Visualization 3 is a time series of two variables, time tracked on the game and time spent in lecture, which I of course found from Yan Holtz’s website, but this time the “R Graph Gallery”. I chose to once again visualize the same “game” and “class” variables as in visualization 1, except this time with the function of time playing a role in the visual story. As I was collecting my data, I knew with passing weeks that I was opening my mobile game on my phone less and less often and for shorter periods of time. Further, I know that school workload is directly to blame, not only because it was something I actively thought about, but also because this is highlighted in visualization 2 with moderate negative correlation represented between number of assignments due and game time. So, I wanted to express the data with the “date” column of my data.

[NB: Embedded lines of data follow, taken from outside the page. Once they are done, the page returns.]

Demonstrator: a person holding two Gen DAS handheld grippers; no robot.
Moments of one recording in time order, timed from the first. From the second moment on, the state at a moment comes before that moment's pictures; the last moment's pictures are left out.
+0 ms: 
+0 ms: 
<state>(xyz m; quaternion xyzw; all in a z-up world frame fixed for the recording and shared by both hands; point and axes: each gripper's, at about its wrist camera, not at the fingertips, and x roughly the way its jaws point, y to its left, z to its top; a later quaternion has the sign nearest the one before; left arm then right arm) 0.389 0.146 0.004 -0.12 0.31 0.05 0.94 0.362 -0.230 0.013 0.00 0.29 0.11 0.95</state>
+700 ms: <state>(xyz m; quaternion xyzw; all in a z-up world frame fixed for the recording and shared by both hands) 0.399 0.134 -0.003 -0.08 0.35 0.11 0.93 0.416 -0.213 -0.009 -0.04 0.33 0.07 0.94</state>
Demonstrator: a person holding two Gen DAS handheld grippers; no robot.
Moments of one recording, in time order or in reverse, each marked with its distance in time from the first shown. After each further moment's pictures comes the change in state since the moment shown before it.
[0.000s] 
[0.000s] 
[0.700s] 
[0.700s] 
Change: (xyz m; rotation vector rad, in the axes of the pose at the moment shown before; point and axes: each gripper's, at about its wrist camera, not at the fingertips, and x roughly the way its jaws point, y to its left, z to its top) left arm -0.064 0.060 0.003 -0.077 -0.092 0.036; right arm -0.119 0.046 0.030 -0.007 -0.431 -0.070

Practically all aesthetic choices like color, font, background, etc. stem directly from aesthetics in the mobile game that my data is about, mostly from “Menu” aesthetics of the game. This choice creates a more meaningful narrative of the visualization as it directly ties to the data and captures the same feelings that the game would emit in style and presentation.
Sources and process
For my first visualization of a 2D density plot using hexbins, I was inspired by the simplicity of Nicola Rennie’s Simpsons word counts that was followed with a descriptive explanation that gave good context on the visualization, and I wanted to do something similar of creating something visually interesting that requires context to understand. All three visualizations take inspiration from Victor Gauto’s D&D visualization containing custom font that strongly relates to the theme of the data content itself, which I decided to use a font that closely resembles a font in the mobile game. I also was inspired to do a time series plot by Georgio Karamanis’s Himalayan expedition data that was represented across time.

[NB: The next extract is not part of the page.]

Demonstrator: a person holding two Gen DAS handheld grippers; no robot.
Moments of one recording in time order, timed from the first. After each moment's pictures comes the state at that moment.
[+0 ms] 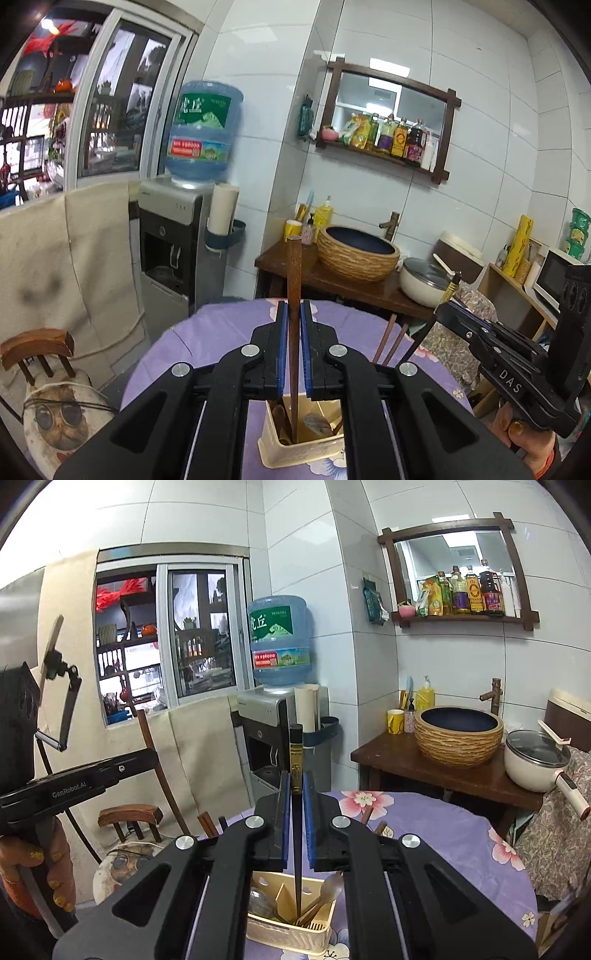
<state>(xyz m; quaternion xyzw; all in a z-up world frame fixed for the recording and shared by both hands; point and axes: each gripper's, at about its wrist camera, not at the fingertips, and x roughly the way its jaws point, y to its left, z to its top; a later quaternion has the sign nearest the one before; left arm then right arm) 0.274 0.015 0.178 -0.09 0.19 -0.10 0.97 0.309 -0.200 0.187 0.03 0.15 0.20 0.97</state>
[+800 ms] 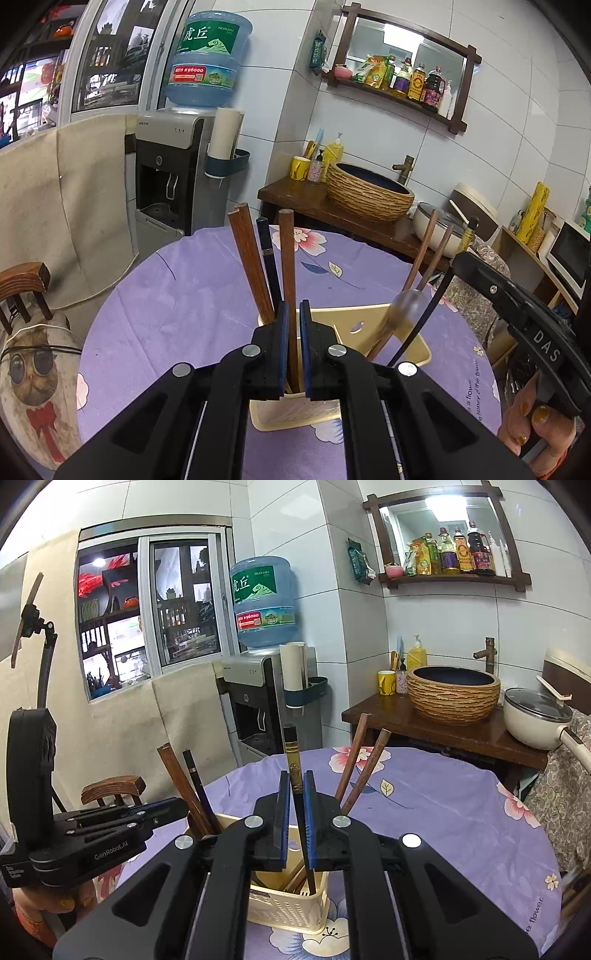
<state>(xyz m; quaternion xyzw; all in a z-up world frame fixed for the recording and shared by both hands) 0.302 -0.001 0.076 -0.09 0.28 -0.09 0.95 0.327 -0.202 0.104 0.04 0.19 0.18 0.96</state>
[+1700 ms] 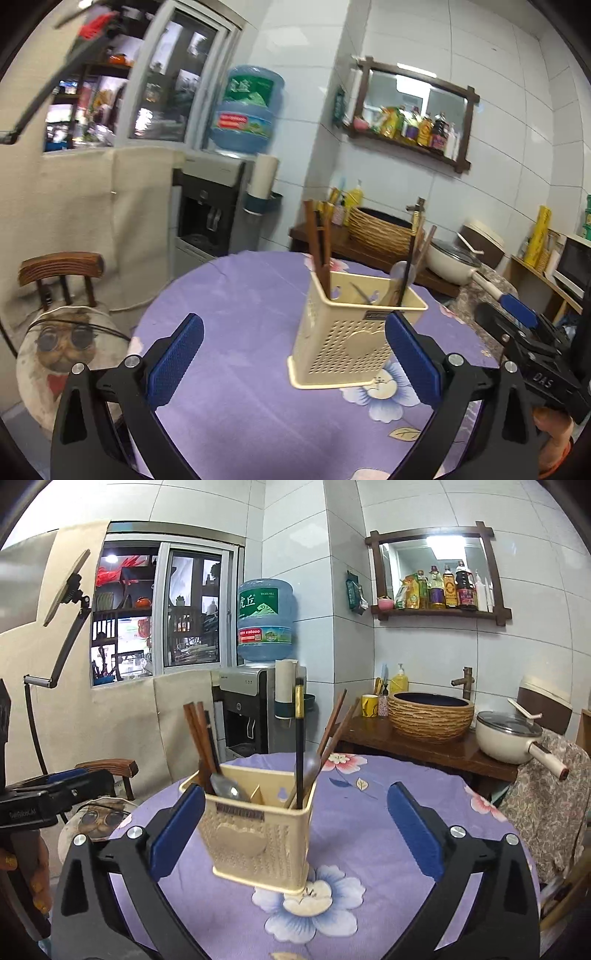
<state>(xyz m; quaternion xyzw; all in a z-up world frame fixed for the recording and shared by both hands) 0.169 0.029 0.055 -0.10 0.17 -0.02 0.98 0.214 -0.222 0.062 0.01 0.12 0.16 0.98</state>
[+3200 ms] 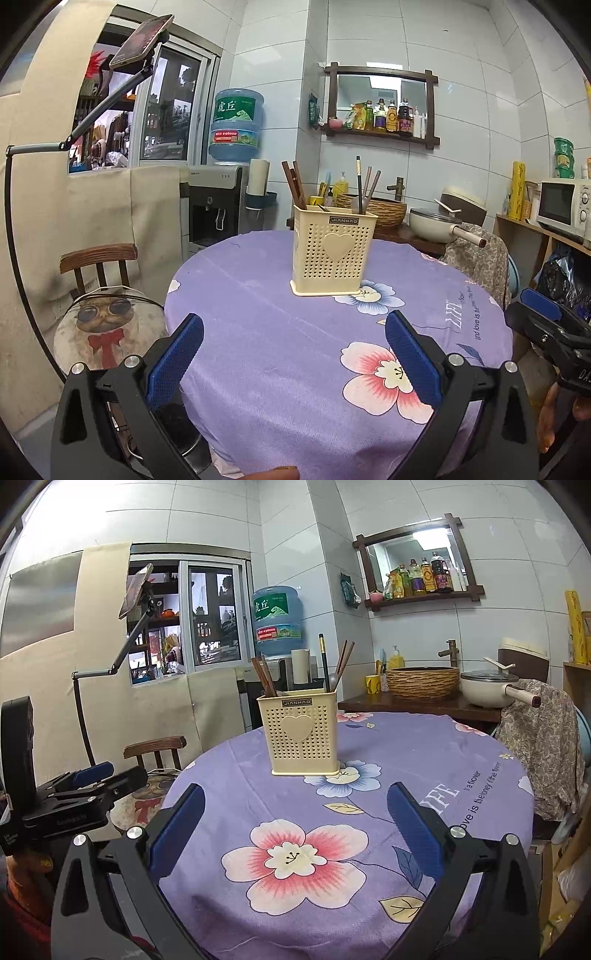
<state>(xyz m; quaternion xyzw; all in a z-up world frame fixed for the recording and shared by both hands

When setting up my data, I had originally been only using the original data frame that I created for my personal data, but at some point I decided to clean the data with a new frame where I also only selected the variables I was planning on using. Even within this cleaning of data I made many changes over time as to how I was cleaning it and re-naming the columns and such, and this was because (after much trial and error) I was unable to figure out how to customize the variable labels for my correlation matrix and had to set the column names to one-word descriptions. My set up library also changed a lot as I figured out which visualizations I wanted to keep and which of the packages I installed and opened I would actually need. Some geoms I had tried out but decided against were geom_area for an attempted area and stacked area plot with gradient color, geom_point for a classic scatterplot, and geom_density for a gradient smear of colors. I decided on the geom visualizations that I currently have selected because I like the clean look as some of the other ones looked too messy or unpleasant. I had a lot of trial and error with importing the font and then actually applying it to each of the visualizations, and again with exporting the visualizations as .PNGs with code and putting it into the appropriate folder. I would say most of my time coding was researching + trialing how to customize the plots in different ways and the specific wording of functions for things to actually work.
The tools I used were “Help” in RStudio, visualization codes on Yan Holtz’s websites, and google with websites like “Statology”, “R CODER”, “GeeksforGeeks”, and blog websites specialized for code or similar topics.